TASK >>
Your output should be the line with "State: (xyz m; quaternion" plus all following lines to the end of the records, exactly as written and nothing more.

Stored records
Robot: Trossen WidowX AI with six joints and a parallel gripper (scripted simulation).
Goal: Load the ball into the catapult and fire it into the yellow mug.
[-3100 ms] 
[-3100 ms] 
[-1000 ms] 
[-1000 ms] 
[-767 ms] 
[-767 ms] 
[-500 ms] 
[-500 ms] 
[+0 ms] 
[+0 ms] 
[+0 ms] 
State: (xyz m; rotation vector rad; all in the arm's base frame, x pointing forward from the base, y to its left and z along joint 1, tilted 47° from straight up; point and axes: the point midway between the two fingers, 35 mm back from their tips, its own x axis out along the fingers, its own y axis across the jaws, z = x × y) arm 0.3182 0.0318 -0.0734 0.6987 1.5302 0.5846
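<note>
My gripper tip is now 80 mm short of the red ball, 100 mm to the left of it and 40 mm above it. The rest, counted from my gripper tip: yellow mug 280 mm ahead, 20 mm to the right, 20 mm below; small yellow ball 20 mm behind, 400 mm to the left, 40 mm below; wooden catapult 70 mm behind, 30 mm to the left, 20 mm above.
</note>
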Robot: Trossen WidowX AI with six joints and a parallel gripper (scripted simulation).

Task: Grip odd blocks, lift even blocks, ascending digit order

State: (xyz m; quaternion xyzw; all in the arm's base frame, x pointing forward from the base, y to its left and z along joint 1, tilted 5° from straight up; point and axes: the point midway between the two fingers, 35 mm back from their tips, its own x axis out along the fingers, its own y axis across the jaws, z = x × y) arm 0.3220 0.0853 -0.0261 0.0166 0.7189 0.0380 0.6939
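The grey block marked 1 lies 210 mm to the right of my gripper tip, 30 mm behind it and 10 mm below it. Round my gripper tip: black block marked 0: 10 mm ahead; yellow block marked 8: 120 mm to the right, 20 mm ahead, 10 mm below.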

ANSWER BOX >>
State: (xyz m; quaternion xyzw; all in the arm's base frame, x pointing forward from the base, y to its left and z along joint 1, tilted 5° from straight up; point and axes: the point midway between the two fingers, 35 mm back from their tips, its own x axis out along the fingers, its own y axis across the jaws, z = x × y) arm 0.3220 0.0853 -0.0261 0.0166 0.7189 0.0380 0.6939
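The grey block marked 1 lies 210 mm to the right of my gripper tip, 30 mm behind it and 10 mm below it. Round my gripper tip: black block marked 0: 10 mm ahead; yellow block marked 8: 120 mm to the right, 20 mm ahead, 10 mm below.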

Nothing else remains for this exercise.